For the scope of this task, that solves the issue. Additional tasks can be filed to keep the cache longer, potentially share them across runners etc

Thanks!

Also for space & speed, we may not be using the ci cache properly:

Jelto reopened this task as Open.EditedNov 4 2022, 3:54 PM

CI builds fail again with No space left on device. See: https://gitlab.wikimedia.org/repos/releng/cli/-/jobs/28118. I'm re-opening the task.

Shared Runners have a dedicated disks for /var/lib/docker. This disks holds cache for CI builds. This disk was full preventing CI jobs from running properly. There is also more pressure on that disk because buildkits dedicated cache also uses this folder.

I executed /usr/share/gitlab-runner/clear-docker-cache on all Shared Runners manually which cleaned the cache.

I also created a change https://gerrit.wikimedia.org/r/q/853312 with more aggressive cache cleanup (every 12h instead of every 24h).

Long term another solution is needed. We either have to increase disk sizes and quotas for the docker disk or store the cache somewhere else.

Change 853312 had a related patch set uploaded (by Jelto; author: Jelto):

[operations/puppet@production] gitlab_runner: run cleanup of docker cache twice daily

https://gerrit.wikimedia.org/r/853312

Change 853312 merged by Dzahn:

[operations/puppet@production] gitlab_runner: run cleanup of docker cache twice daily

https://gerrit.wikimedia.org/r/853312

on runner-1021:

dzahn@runner-1021:~$ systemctl status clear-docker-cache.timer
● clear-docker-cache.timer - Periodic execution of clear-docker-cache.service
     Loaded: loaded (/lib/systemd/system/clear-docker-cache.timer; enabled; vendor preset: enabled)
     Active: active (waiting) since Mon 2022-10-24 15:54:41 UTC; 1 weeks 4 days ago
    Trigger: Sat 2022-11-05 05:00:00 UTC; 9h left

The "9h left" shows it is now going to run twice daily.
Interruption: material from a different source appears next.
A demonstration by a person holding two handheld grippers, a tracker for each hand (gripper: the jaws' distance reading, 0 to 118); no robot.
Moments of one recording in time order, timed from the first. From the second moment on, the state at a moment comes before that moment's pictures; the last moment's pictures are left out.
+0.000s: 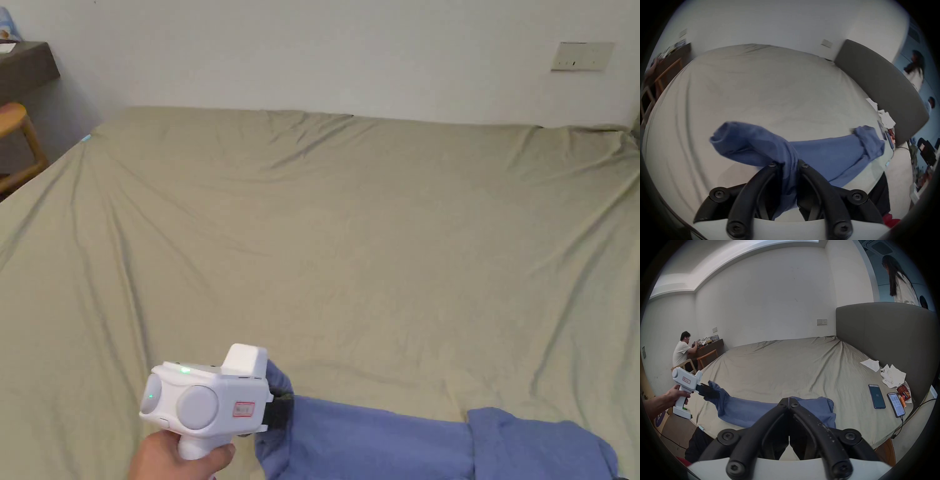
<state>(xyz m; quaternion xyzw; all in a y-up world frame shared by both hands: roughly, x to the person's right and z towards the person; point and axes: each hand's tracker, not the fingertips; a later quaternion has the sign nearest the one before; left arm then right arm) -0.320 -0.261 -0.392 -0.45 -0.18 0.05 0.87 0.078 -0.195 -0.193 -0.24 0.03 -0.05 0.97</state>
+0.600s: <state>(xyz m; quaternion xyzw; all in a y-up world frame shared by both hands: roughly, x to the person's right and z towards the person) -0.262 -0.282 -0.376 -0.44 -0.28 0.11 0.85 0.093 -0.196 -0.185 -0.24 0.02 -0.06 0.97</state>
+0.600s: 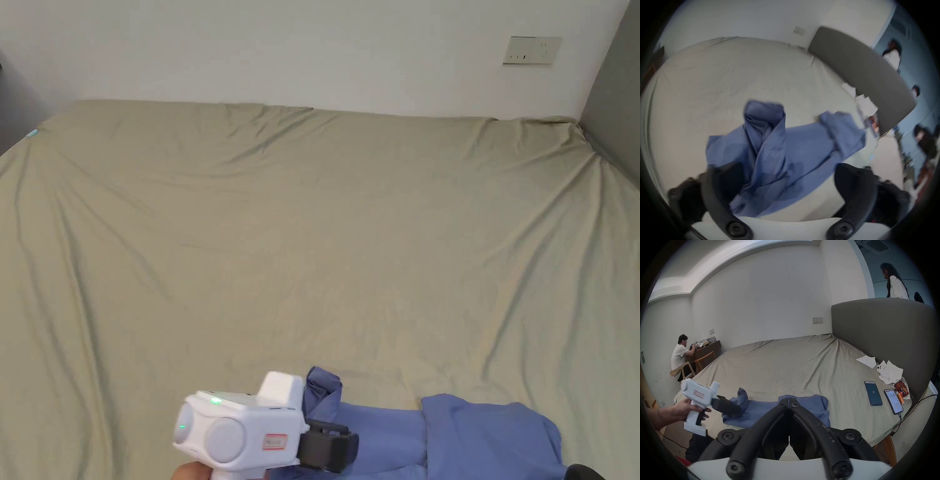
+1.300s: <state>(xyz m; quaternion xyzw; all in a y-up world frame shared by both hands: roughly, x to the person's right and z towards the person) -0.169 -0.361 -0.327 -0.38 -0.21 -0.11 0.89 0.113 -0.203 -0.176 -0.26 0.00 -0.08 0.96</state>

hashar removed hashar as the assignee of this task.Nov 5 2022, 8:06 AM

I have done the first pass investigation back in June to free up disk space but I am otherwise not working on addressing GitLab caching system.

LSobanski subscribed.

Likely needs a design discussion between RelEng and ServiceOps.

Change 876184 had a related patch set uploaded (by Jelto; author: Jelto):

[operations/puppet@production] gitlab_runner: lower docker_gc watermarks in wmcs

https://gerrit.wikimedia.org/r/876184

Change 876184 merged by Dzahn:

[operations/puppet@production] gitlab_runner: lower docker_gc watermarks in wmcs

https://gerrit.wikimedia.org/r/876184

Change 876240 had a related patch set uploaded (by Ahmon Dancy; author: Ahmon Dancy):

[operations/puppet@production] Make gitlab-runner cache volumes eligible for docker-gc

https://gerrit.wikimedia.org/r/876240

Change 876240 merged by Dzahn:

[operations/puppet@production] Make gitlab-runner cache volumes eligible for docker-gc

https://gerrit.wikimedia.org/r/876240

Mentioned in SAL (#wikimedia-operations) [2023-01-06T18:56:53Z] <mutante> gitlab-runner1002 - systemctl start docker-gc; run puppet on all gitlab-runners T310593

Mentioned in SAL (#wikimedia-operations) [2023-01-06T18:57:42Z] <mutante> systemctl start docker-gc on all gitlab-runners via cumin T310593

dancy claimed this task.

@JAllemandou This should be resolved now thanks to the ServiceOps team.